Les années Trianon, Catherine Hermary-Vieille

Clément Solym - 18.11.2009

Livre - annees - Trianon - Catherine


Marie-Antoinette a été guillotinée le 16 octobre 1793, et c'était pour le mieux dans le meilleur des mondes. Qu'avait-on besoin de ressusciter ses années Trianon. Le Petit Trianonn, c'est ce refuge dans lequel elle tentait de retrouver l'ambiance de Vienne quand elle était à Versailles - et que Louis XV avait fait construire pour la Pompadour. Le seul point positif de cette bâtisse, c'est qu'un petit théâtre s'y trouvait et que la légende veut qu'elle y faisait donner Le Barbier de Séville.

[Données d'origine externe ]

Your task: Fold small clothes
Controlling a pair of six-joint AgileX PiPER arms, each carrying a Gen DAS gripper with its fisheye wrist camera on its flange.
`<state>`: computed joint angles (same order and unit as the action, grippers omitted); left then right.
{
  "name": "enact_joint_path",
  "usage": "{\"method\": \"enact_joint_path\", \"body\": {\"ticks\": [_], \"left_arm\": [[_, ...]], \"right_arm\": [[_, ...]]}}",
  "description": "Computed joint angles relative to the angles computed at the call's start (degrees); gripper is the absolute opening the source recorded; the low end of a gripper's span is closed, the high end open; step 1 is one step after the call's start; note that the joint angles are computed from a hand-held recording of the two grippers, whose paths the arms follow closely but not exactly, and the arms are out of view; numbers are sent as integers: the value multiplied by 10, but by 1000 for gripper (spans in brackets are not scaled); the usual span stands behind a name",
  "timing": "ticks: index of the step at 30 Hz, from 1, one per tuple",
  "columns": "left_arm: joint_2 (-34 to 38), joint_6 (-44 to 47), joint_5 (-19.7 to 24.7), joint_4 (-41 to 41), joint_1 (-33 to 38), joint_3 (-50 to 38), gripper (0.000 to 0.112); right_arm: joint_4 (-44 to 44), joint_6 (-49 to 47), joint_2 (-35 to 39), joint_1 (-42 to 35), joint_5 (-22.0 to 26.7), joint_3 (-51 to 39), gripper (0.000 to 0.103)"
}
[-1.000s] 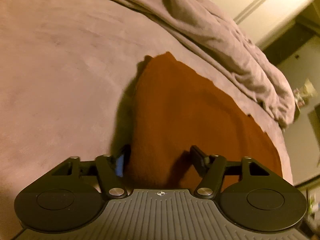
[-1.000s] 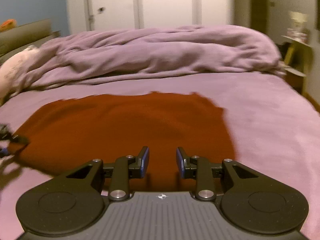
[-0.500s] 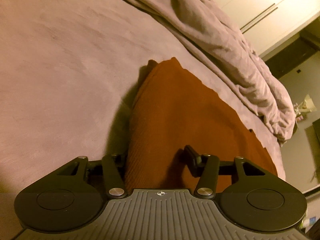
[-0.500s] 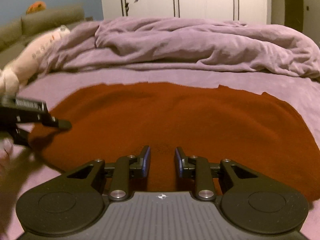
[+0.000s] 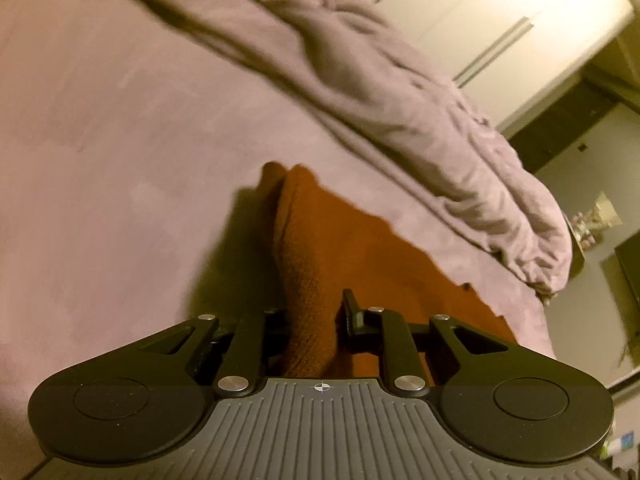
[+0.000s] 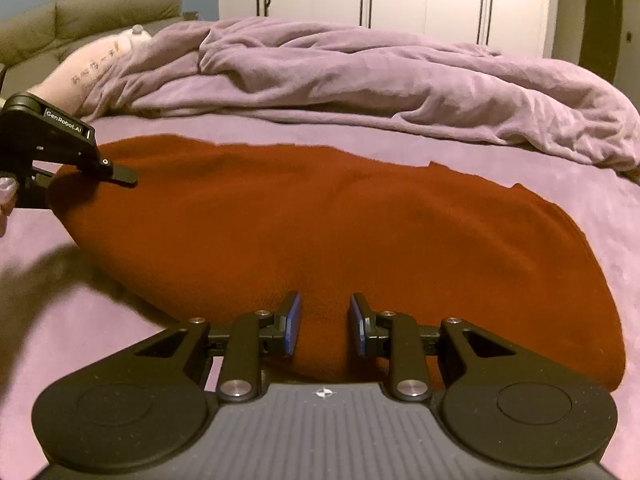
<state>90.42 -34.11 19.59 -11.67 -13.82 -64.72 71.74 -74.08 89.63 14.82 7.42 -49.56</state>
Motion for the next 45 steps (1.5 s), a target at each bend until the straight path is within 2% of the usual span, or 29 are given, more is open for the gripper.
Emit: {"method": "enact_joint_path", "body": {"ticks": [3, 6, 9, 13, 15, 16, 17, 19, 20, 21, 23, 27, 29, 30, 32, 34, 36, 40, 43, 45], "left_arm": [[5, -79, 43, 123, -44, -59, 20], [29, -119, 77, 183, -93, -125, 19], [86, -144, 126, 243, -159, -228, 19], [181, -139, 158, 255, -227, -352, 19], [243, -152, 198, 262, -255, -424, 20], [280, -163, 229, 278, -271, -467, 23], [315, -164, 258, 288, -285, -506, 31], [361, -141, 309, 260, -293, -563, 49], [363, -143, 313, 264, -298, -561, 52], [347, -143, 298, 283, -307, -537, 55], [312, -127, 279, 291, -313, -495, 68], [184, -209, 217, 363, -319, -327, 77], [141, -288, 229, 441, -327, -269, 80], [128, -334, 261, 487, -334, -248, 80], [110, -385, 288, 530, -332, -208, 80], [108, -393, 301, 506, -311, -198, 80], [102, -391, 277, 470, -289, -178, 80], [102, -359, 243, 423, -270, -159, 81], [103, -326, 220, 410, -265, -147, 84], [102, -319, 215, 408, -267, -138, 87]], "right_arm": [[71, -49, -31, -34, 21, 24, 26], [181, -142, -72, -85, 54, 63, 26], [226, -182, -104, -137, 81, 94, 26], [197, -163, -121, -211, 123, 108, 26], [180, -156, -117, -242, 141, 108, 26], [175, -152, -115, -253, 146, 108, 26], [166, -146, -113, -266, 154, 109, 26], [162, -148, -113, -282, 161, 116, 26], [152, -143, -111, -291, 167, 117, 26], [144, -142, -108, -299, 172, 117, 26], [139, -149, -105, -314, 182, 118, 26], [146, -148, -95, -320, 197, 104, 26], [150, -129, -89, -312, 205, 89, 26], [148, -117, -85, -306, 212, 79, 26], [154, -107, -82, -280, 207, 61, 26], [176, -127, -81, -244, 192, 46, 26], [181, -131, -65, -208, 188, 20, 26], [86, -24, -6, -158, 178, -42, 18], [-20, 84, 36, -148, 145, -56, 15], [-8, 73, 50, -168, 146, -46, 8]]}}
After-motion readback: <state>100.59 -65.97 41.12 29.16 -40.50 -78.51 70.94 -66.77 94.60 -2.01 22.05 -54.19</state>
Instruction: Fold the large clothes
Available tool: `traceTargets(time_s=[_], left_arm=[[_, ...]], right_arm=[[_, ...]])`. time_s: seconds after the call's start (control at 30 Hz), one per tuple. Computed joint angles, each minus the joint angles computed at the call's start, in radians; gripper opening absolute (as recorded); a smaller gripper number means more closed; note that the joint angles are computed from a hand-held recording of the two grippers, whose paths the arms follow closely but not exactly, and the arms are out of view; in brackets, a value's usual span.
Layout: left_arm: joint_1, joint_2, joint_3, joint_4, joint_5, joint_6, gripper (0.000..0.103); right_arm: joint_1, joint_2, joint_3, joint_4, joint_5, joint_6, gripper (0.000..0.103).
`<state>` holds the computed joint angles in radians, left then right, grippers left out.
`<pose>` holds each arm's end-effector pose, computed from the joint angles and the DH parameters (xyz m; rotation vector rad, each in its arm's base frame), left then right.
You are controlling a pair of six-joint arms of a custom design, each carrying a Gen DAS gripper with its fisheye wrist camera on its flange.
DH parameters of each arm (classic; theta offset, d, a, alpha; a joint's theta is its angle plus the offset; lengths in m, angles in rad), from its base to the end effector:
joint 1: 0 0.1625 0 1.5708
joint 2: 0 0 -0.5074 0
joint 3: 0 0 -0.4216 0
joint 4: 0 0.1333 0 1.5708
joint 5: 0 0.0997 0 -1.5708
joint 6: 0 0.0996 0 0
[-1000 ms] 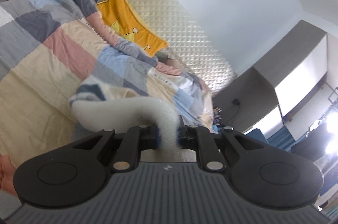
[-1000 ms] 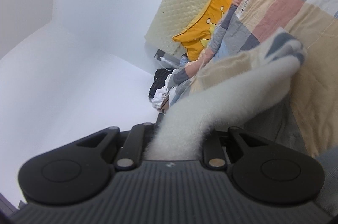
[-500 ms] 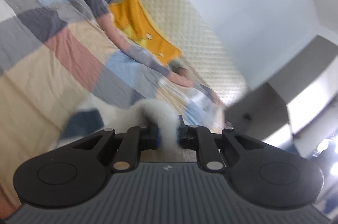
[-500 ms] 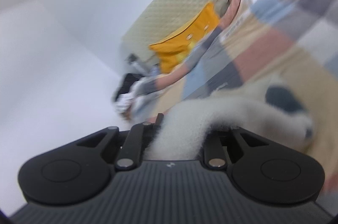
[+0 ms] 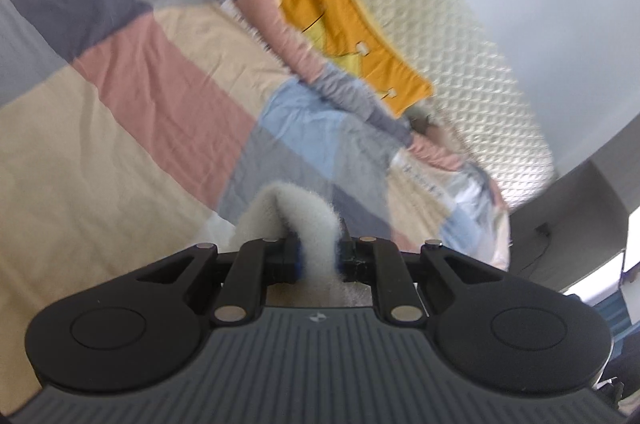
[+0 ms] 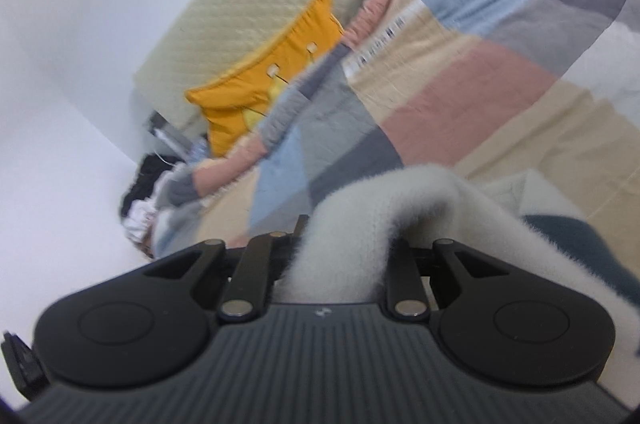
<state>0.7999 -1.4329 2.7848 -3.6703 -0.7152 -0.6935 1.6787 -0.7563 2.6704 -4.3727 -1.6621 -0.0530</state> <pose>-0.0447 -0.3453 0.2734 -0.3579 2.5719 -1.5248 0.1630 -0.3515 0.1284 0.1633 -2.7781 1.3261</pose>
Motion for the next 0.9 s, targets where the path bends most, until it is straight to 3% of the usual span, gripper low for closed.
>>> traceTargets(time_s=[0.13, 0.2, 0.33, 0.43, 0.63, 0.7, 0.77, 0.83, 0.9], left_arm=[[0.229, 0.137, -0.076, -0.144, -0.182, 0.143, 0.017], [0.294, 0.183, -0.104, -0.17, -0.233, 0.201, 0.017], [0.373, 0.266, -0.138, -0.264, -0.288, 0.264, 0.018], [0.402, 0.286, -0.161, -0.259, -0.298, 0.292, 0.018], [0.403, 0.299, -0.164, -0.27, -0.292, 0.312, 0.02], [0.399, 0.287, -0.161, -0.25, -0.307, 0.329, 0.027], [0.39, 0.267, -0.142, -0.255, -0.345, 0.342, 0.065], [0.358, 0.263, -0.104, -0.326, -0.339, 0.347, 0.075], [0.288, 0.234, -0.067, -0.332, -0.261, 0.348, 0.076]], right_arm=[[-0.052, 0.045, -0.055, 0.046, 0.011, -0.051, 0.022], [-0.082, 0.054, -0.077, 0.084, 0.022, -0.049, 0.022], [-0.081, 0.099, -0.127, 0.111, -0.041, -0.06, 0.022], [-0.067, 0.143, -0.153, 0.096, -0.086, -0.097, 0.022], [-0.09, 0.152, -0.16, 0.087, -0.056, -0.117, 0.022], [-0.094, 0.149, -0.152, 0.082, -0.045, -0.113, 0.022], [-0.092, 0.142, -0.152, 0.098, -0.041, -0.119, 0.029], [-0.094, 0.138, -0.147, 0.111, -0.009, -0.146, 0.055], [-0.086, 0.145, -0.137, 0.096, 0.02, -0.179, 0.073]])
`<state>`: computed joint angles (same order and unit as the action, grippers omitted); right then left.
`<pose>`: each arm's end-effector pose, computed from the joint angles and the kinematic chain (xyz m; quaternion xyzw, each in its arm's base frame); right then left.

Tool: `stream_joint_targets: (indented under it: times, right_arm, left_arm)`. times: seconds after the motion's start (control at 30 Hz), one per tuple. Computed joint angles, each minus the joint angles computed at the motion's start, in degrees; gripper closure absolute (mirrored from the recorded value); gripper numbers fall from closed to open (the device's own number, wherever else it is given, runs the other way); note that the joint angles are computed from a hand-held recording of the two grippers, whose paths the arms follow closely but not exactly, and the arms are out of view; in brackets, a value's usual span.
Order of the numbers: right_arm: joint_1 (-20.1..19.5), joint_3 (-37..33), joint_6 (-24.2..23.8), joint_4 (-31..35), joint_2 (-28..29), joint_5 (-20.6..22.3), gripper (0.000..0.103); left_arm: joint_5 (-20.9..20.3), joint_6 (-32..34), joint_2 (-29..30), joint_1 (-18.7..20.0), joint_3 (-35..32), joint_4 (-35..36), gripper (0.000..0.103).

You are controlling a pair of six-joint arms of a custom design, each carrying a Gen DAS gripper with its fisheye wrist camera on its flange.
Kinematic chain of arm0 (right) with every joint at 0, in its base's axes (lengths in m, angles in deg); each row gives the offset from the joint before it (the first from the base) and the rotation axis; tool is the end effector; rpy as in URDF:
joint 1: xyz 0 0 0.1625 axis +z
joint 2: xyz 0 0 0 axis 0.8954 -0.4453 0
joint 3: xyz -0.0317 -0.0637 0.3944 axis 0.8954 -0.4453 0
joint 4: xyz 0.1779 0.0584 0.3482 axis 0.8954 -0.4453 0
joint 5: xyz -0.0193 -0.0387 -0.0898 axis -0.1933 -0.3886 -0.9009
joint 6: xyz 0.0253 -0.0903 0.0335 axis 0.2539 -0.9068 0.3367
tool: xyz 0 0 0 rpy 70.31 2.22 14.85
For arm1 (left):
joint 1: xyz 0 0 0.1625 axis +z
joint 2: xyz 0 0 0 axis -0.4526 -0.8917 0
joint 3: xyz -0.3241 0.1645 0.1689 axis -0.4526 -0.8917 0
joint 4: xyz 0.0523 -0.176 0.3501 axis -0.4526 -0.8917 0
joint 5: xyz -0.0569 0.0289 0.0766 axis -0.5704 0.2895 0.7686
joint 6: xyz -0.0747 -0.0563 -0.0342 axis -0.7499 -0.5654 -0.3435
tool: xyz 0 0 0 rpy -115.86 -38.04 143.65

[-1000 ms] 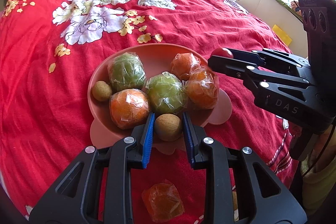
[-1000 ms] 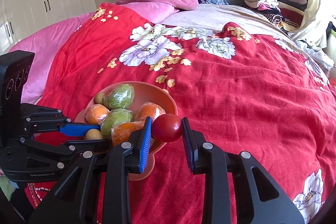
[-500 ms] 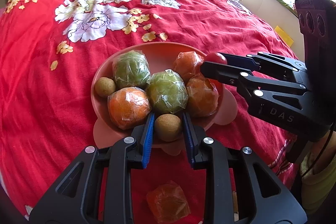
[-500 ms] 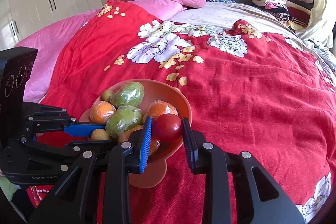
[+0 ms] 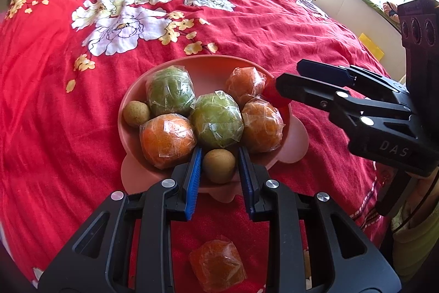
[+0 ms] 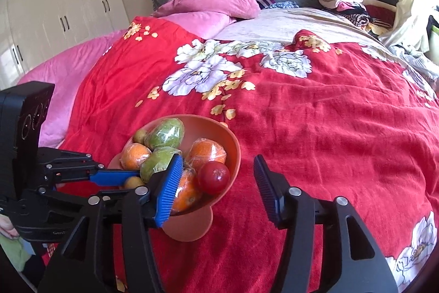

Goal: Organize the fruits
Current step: 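Open the right tool to release the red tomato into the bowl, then open the left tool to release the brown fruit into the bowl, then withdraw both open tools toward the remaining wrapped orange and brown fruit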

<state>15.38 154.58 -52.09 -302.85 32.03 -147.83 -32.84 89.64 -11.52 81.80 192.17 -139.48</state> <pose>0.0231 -0.5133 0.1157 0.1795 -0.8795 0.3761 0.2297 -0.1776 -0.5566 -0.0246 0.3859 0.8943 -0.1157 0.1949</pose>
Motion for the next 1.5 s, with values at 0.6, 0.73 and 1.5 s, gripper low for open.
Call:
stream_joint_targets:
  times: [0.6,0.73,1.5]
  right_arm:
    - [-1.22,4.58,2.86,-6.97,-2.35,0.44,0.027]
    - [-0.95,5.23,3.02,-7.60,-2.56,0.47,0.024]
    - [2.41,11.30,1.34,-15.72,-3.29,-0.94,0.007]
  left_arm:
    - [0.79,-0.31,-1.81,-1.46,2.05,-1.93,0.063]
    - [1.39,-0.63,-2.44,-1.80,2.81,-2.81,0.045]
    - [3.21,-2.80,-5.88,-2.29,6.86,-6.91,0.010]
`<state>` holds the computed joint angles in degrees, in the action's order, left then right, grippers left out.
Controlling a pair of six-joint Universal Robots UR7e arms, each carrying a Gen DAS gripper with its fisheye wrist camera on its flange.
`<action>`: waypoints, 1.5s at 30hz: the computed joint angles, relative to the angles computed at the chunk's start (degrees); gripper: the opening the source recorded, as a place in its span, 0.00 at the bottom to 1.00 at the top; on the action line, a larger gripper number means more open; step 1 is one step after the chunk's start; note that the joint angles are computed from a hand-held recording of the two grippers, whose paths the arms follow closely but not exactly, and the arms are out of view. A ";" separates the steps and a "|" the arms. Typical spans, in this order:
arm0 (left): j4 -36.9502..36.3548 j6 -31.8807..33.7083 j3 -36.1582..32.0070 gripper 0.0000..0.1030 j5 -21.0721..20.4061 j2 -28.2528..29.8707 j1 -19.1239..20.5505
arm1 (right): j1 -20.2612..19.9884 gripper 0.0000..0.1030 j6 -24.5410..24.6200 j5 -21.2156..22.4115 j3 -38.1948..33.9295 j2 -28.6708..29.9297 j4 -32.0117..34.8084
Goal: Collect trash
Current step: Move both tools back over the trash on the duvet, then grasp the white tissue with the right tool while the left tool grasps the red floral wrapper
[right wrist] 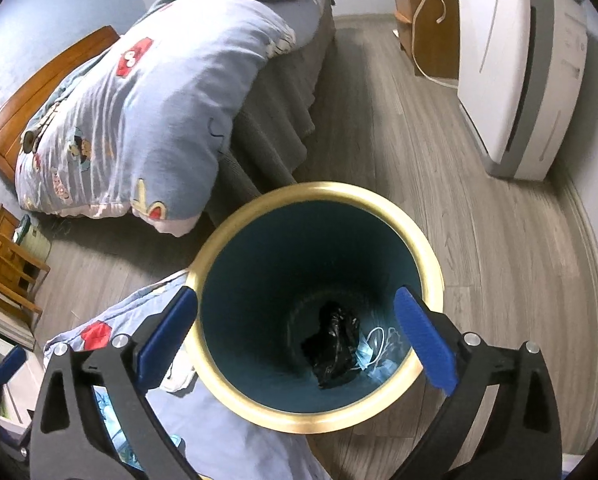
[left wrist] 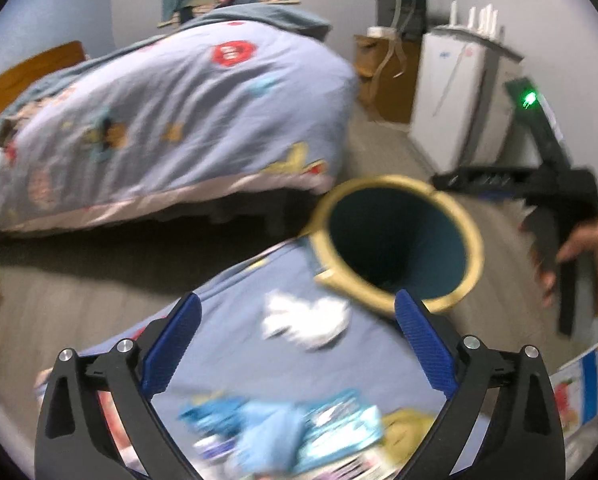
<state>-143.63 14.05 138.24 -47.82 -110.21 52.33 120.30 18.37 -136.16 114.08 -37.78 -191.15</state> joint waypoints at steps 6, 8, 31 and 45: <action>12.10 -4.78 -1.86 0.95 5.91 -8.75 -0.22 | 1.44 0.94 -0.65 -0.49 -1.38 0.83 1.67; 15.40 -5.51 -2.26 0.95 6.81 -11.81 -0.76 | 2.01 0.94 -0.96 -0.67 -1.84 1.13 2.19; 20.39 -4.04 -2.44 0.95 8.97 -26.61 -1.97 | 14.63 0.94 -6.84 -1.13 -12.59 10.94 8.04; 7.38 4.92 -3.05 0.95 8.74 -21.11 8.61 | 15.79 0.94 -7.96 -1.07 -19.39 18.13 15.86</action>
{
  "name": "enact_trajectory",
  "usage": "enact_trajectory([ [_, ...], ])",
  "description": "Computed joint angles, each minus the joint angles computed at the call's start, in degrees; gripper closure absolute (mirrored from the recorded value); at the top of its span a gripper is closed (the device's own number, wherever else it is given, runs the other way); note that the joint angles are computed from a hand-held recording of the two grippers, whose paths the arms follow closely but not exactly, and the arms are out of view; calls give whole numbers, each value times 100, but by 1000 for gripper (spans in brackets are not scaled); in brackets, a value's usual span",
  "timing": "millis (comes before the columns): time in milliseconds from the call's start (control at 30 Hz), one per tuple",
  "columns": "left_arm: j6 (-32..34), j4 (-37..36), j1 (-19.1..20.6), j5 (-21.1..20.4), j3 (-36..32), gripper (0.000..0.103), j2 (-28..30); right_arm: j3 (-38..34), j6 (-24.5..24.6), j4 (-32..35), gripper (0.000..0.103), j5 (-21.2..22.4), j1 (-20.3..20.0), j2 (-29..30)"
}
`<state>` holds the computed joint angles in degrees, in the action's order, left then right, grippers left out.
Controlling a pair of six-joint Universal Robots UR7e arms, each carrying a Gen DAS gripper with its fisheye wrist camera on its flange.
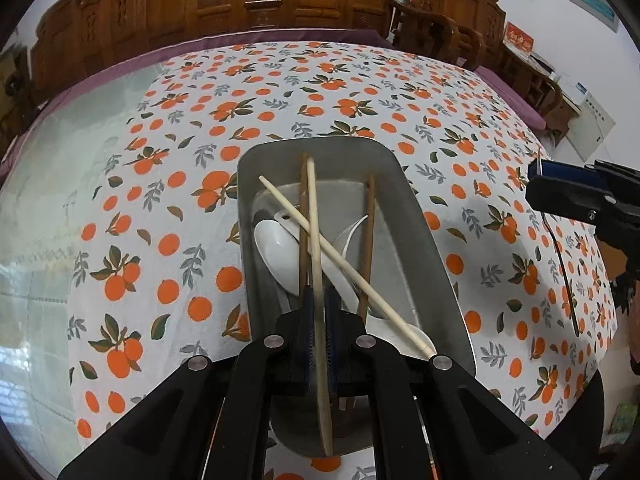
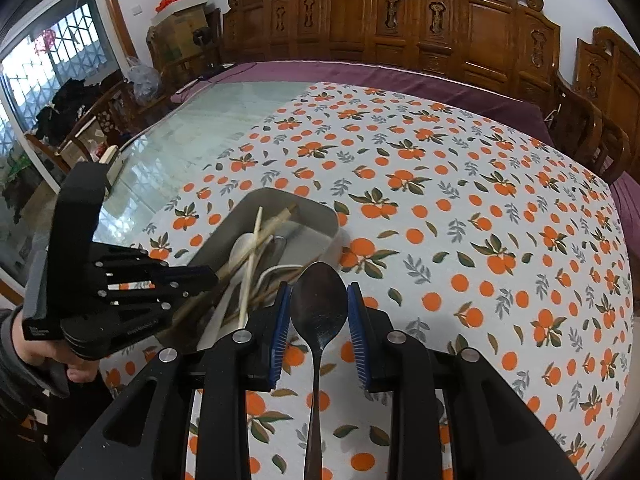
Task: Organize utensils
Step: 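Lower the chopstick into the tray and open the left gripper, then lower the metal spoon into the tray and open the right gripper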
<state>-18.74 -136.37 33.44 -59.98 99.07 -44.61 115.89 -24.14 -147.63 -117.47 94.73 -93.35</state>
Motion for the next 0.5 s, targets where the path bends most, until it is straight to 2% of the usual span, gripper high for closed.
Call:
enact_trajectory([
  [167, -18, -111, -2, 72, 91, 98, -110, -93, 55, 7, 72, -10, 69, 149],
  [267, -27, -157, -56, 227, 190, 89, -239, -145, 110, 9, 72, 41, 108, 230],
  [500, -41, -319, -181, 570, 507, 86, -654, -303, 190, -137, 72, 117, 293, 555],
])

Mais que diable aller chercher dans cette épopée romanesque de quoi redorer le blason de l'Autrichienne (wouaf !), surtout pour plomber le moral du lecteur qui, confiant, n'avait aucune idée des 430 et quelques pages qui l'attendaient. Dans ce marasme historique qui vous rappelle que la gravité s'exerce encore plus fortement sur les mauvais livres, destinés à vous tomber des mains, on s'ennuie à bayer au Corneille, à défaut de Beaumarchais.

Rien que le détail en fin de volume des différents chapitres est plus pesant qu'un après-midi d'été de trombes diluviennes perdu dans un gîte de Corrèze sans autre divertissement qu'une cheminée vide.

Pour être honnête, ça m'a replongé dans les heures sombres de mes cours d'histoire dans les salles de la Sorbonne.

Nan. Pire.

Ça ressemblait à une heure de cours d'histoire en amphi...

Un après-midi de printemps pluvieux, alors que l'on a oublié jusqu'à son portable pour tenter de tuer le temps en attendant la mort.

Ou le contraire.

D'ailleurs, l'écriture a la légèreté d'un manuel scolaire.